If you compile in release mode, VS will not even make the multiplication, it will infer immediately the result.
deleted
unsigned long long foo(int factor)
{
return (unsigned long long)0x77777777*factor;
}
int main()
{
unsigned long long value=foo(0x12345678);
printf("Result: %llu\nexpected: 612158616795740616", value);
getchar();
return 0;
}
_main PROC ; COMDAT
; Line 12
push ebp
mov ebp, esp
and esp, -8 ; fffffff8H
; Line 14
push 142529284 ; 087ed304H
push -1001522744 ; c44df9c8H
push OFFSET ??_C@_0CM@MAJDCJPD@Result?3?5?5?5?$CFllu?6expected?3?56121586@
call _printf
add esp, 12 ; 0000000cH
; Line 15
call DWORD PTR __imp__getchar
; Line 16
xor eax, eax
; Line 17
mov esp, ebp
pop ebp
ret 0
_main ENDP
Quote from: aw27 on April 22, 2018, 02:52:24 AMIf you compile in release mode, VS will not even make the multiplication, it will infer immediately the result.

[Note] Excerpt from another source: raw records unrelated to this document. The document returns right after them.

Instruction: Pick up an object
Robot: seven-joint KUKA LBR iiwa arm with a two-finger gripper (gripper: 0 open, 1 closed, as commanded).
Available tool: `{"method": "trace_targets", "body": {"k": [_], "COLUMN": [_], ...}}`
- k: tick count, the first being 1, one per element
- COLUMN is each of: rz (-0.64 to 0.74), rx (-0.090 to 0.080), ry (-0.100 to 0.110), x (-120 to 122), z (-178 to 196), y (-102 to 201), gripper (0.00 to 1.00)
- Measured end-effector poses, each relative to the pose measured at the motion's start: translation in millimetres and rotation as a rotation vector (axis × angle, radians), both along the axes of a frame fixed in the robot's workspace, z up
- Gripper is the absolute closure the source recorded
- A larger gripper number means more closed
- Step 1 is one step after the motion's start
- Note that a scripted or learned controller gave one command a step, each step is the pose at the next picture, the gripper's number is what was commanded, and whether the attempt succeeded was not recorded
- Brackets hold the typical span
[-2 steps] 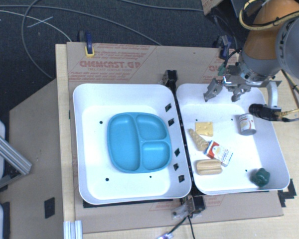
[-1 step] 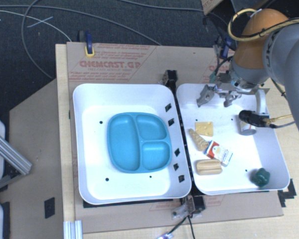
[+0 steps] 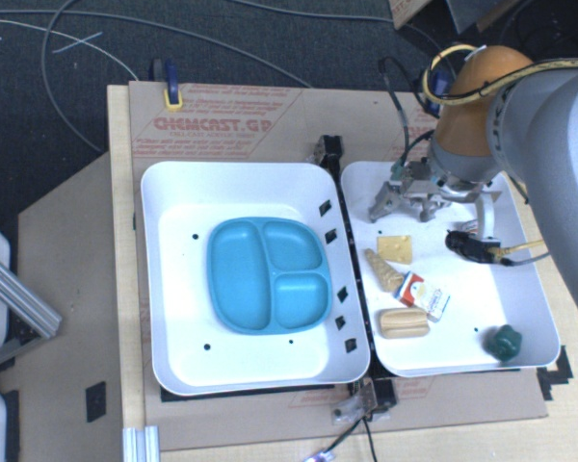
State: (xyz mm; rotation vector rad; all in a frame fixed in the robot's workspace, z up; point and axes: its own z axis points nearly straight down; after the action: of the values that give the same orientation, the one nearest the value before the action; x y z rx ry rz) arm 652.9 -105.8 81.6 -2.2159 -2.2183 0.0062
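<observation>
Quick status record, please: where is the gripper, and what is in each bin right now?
gripper: over the far end of the right bin, holding nothing visible
left bin: blue divided plate
right bin: yellow wedge, tan cone, red-and-white packet, tan roll, dark green ball
nearest to gripper: yellow wedge
farthest from gripper: dark green ball, near corner

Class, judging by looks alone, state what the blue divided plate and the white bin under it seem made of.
Blue divided plate: probably moulded plastic, satin; even colour, rounded compartment ridges. White bin: likely thin formed plastic, smooth; rounded corners, uniform white.
</observation>
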Motion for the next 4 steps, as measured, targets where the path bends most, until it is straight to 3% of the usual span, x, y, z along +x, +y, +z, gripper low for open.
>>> {"method": "trace_targets", "body": {"k": [1,4], "rz": [0.000,0.001], "rx": [-0.001,-0.002], "ry": [-0.008,-0.015], "x": [2.5,11.8], "z": [15.6,170.7], "y": [-0.1,7.9], "gripper": [1.00,1.00]}}
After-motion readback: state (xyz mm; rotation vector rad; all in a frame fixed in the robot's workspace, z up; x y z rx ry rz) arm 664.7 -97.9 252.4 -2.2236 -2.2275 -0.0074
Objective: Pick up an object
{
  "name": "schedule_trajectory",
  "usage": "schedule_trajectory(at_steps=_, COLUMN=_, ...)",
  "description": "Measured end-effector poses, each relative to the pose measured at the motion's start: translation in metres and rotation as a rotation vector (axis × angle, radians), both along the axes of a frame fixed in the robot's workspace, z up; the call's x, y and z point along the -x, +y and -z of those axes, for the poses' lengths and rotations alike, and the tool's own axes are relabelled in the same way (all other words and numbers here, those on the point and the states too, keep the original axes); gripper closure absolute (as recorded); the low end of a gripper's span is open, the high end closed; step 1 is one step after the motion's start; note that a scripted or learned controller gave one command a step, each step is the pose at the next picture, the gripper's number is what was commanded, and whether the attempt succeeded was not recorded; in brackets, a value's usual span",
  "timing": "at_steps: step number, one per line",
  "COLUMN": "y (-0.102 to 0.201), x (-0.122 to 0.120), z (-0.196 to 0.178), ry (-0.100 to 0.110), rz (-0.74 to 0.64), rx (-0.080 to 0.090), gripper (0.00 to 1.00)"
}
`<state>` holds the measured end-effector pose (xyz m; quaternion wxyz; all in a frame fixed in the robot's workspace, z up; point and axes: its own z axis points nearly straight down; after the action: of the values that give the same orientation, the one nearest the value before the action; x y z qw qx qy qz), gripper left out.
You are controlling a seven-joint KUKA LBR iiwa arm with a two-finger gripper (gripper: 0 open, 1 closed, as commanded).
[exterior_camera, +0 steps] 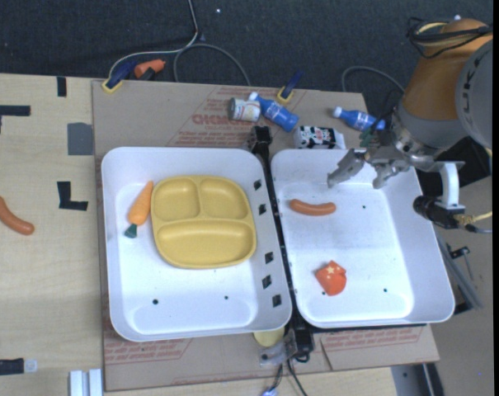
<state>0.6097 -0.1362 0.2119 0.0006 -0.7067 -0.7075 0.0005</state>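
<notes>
An orange-brown toy sausage lies in the upper left part of the right bin. A red tomato-like toy sits lower in the same bin. My gripper hangs above the bin's far edge, up and to the right of the sausage, open, with nothing between its spread fingers. In the left bin a toy carrot lies beside a yellow divided plate.
Another sausage lies on the bench far left, outside the bins. Blue-and-white bottles and clamps crowd the cardboard behind the bins. Black clips line the seam between the bins. A yellow object peeks out below the left bin.
</notes>
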Motion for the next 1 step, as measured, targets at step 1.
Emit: schedule_trajectory(at_steps=1, y=0.0150, x=0.1220, z=0.0913, ry=0.018, rz=0.005, rx=-0.005, gripper=0.00)
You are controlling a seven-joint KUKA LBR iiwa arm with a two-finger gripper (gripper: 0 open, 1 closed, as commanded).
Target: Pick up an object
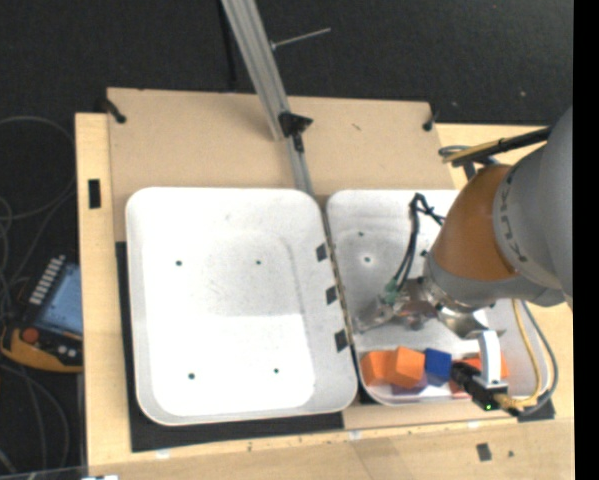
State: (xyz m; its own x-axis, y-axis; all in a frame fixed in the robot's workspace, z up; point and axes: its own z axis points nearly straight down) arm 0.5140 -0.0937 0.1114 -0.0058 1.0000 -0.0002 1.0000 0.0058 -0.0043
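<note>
The tool (397, 311) hangs low over the right bin (379, 213), just off that bin's middle and close to the wall it shares with its neighbour. The grey arm (519, 238), with its orange band, hides much of the tool from above, so I cannot tell whether it is open, closed or gripping anything.

Nearest the tool, towards the front rim of the same bin, lies an orange block (392, 366). It is apart from the tool and resting on the bin floor. Touching it on the side towards the arm is a blue block (437, 364), which is smaller and also on the floor. Both blocks sit against the bin's front wall.

Just beside the tool, on the side away from the arm, a row of black clips (334, 293) runs along the seam where the two bins meet. Past the seam lies the left bin (229, 298), white with a few dark dots on its floor.

Behind the tool, a metal rail (259, 58) slants across the desk (199, 138) and ends near the back of the seam.

Farthest off, well past the left bin and beyond the desk's edge, a handheld controller (51, 313) rests among loose cables (9, 218).
</note>
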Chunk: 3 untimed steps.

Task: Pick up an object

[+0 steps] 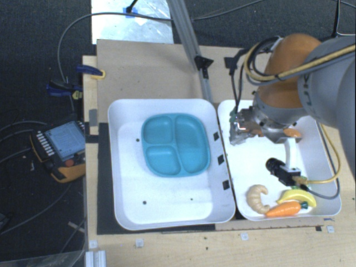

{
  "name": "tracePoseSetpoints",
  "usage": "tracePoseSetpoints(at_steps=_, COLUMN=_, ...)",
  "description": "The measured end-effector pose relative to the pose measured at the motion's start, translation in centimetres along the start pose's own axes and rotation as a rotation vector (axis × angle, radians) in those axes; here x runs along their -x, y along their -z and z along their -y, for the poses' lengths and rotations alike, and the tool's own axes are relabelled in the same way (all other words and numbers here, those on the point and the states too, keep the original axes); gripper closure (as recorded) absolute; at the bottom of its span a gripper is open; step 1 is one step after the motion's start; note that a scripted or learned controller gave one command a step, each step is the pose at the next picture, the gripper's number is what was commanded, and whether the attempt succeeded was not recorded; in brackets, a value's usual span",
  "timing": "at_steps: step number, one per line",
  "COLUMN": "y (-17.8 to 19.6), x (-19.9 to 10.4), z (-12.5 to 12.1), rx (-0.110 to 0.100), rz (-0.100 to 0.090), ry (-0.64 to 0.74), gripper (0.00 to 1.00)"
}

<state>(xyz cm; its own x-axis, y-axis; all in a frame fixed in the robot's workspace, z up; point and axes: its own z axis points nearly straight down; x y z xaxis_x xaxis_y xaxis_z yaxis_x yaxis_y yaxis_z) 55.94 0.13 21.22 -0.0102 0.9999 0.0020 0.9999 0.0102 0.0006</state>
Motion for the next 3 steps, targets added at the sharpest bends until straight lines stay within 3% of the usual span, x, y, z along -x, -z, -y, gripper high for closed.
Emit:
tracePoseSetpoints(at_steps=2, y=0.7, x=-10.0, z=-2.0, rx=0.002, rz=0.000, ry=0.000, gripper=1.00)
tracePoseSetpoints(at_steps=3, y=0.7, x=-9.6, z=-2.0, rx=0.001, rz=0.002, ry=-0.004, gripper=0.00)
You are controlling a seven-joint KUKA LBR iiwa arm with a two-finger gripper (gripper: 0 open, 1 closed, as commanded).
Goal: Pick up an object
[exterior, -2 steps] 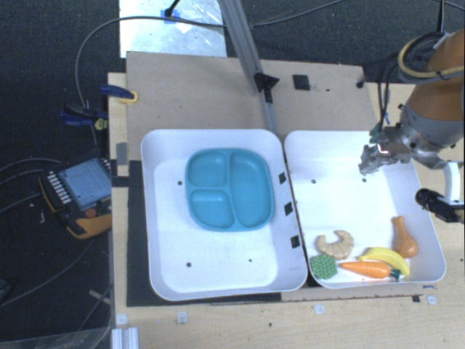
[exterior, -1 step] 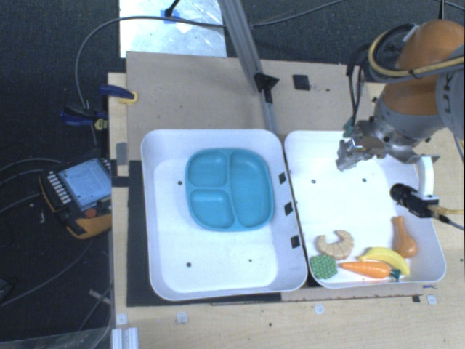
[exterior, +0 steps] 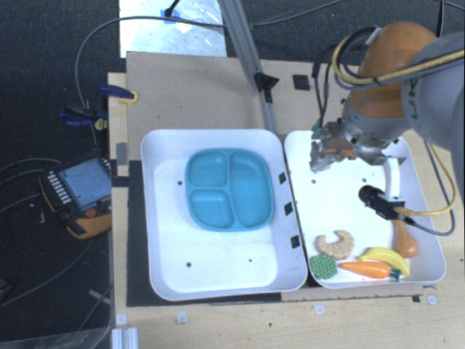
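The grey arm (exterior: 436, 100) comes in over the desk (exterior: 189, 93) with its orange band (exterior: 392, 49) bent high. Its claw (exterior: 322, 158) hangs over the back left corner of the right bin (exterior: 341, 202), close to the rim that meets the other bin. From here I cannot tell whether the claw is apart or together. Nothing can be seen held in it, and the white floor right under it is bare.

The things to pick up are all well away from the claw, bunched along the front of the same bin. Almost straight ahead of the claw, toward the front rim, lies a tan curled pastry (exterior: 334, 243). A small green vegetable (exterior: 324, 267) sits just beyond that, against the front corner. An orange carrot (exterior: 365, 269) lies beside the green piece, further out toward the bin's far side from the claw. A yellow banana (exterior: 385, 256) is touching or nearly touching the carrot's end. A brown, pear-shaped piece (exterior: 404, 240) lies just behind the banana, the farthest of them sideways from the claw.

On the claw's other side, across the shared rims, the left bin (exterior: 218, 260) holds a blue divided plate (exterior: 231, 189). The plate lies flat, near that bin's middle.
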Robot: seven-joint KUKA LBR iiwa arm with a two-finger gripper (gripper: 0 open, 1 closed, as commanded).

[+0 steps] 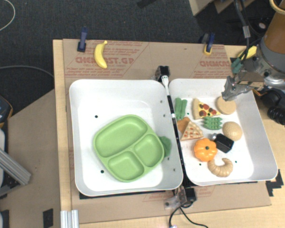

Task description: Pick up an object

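In the right bin lie toy foods: a pumpkin, croissant, pizza slices and a tan round cookie at the far side. The gripper hangs just over that cookie; whether it grips cannot be told. The left bin holds a green divided plate.

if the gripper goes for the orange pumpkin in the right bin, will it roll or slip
The pumpkin looks round and glossy, so it may slip from a pinch and probably rolls when nudged. It looks like a light toy. The croissant and black block crowd it, likely limiting finger room.
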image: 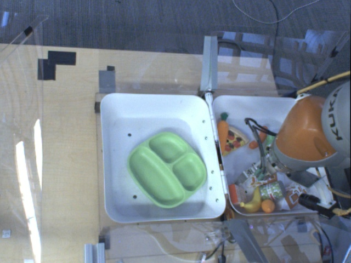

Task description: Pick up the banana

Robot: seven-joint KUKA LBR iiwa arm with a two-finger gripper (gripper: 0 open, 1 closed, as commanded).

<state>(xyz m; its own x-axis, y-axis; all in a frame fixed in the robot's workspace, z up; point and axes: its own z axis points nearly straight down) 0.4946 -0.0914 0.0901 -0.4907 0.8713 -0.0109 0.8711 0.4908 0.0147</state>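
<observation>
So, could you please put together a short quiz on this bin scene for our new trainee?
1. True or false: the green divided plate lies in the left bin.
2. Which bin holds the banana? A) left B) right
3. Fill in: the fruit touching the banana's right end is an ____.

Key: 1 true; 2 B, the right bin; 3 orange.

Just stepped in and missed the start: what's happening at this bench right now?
The KUKA arm reaches into the right bin, its tool low among a clutter of toy food. The banana lies near that bin's front edge beside a small orange, not lifted. The left bin holds a green divided plate.
</observation>
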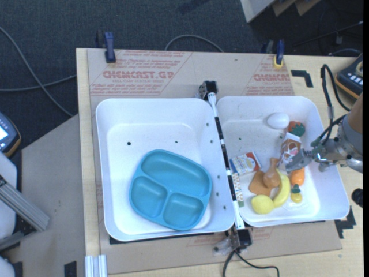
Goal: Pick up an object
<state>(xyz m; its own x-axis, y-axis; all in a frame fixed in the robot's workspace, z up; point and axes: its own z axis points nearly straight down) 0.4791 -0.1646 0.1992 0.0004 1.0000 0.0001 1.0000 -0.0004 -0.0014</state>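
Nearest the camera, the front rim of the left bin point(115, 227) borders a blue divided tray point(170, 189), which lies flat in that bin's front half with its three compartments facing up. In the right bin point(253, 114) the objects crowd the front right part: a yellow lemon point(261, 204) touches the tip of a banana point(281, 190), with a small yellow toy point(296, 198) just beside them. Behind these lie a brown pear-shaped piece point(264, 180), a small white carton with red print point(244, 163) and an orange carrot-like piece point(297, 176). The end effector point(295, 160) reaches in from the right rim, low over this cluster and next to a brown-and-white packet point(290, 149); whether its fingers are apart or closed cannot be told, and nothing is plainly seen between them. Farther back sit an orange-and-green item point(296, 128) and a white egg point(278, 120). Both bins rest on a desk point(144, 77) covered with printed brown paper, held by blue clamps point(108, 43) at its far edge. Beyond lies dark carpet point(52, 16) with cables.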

Right, and that is of course very helpful when analysing this problem ;)
If you got problems use debug mode.
Even in release mode there are various possibilities to make it call the useless function, you will find them if you want.
Quote from: aw27 on April 22, 2018, 03:13:05 AMEven in release mode there are various possibilities to make it call the useless function, you will find them if you want.
Note that gcc doesn't have a "release mode" and a "debug mode" (https://stackoverflow.com/questions/1534912/how-to-build-in-release-mode-with-optimizations-in-gcc)
Yeah, these modern compilers are incredibly clever, right? Even with -O1 it plays already foul. One would have to set up a testbed summing up
foo(randomvalue) to force the compiler to do a proper job. No time for that today, though...
All right, if you have no time, let's leave that for now. :biggrin:
I know that GCC has not release but I don't use it in Windows, although I have cygwin and eclipse installed.
Well, actually I use it when I do avr or arm but I barely notice.
deleted
it would be nice to have an explanation of what happens to variables put before main under the hood and is it really necessary to create a buffer and align pointer/eax to be able to inline asm movaps xmm0,var1234,mulps xmm0,var5678,movaps var1234,xmm0?in C++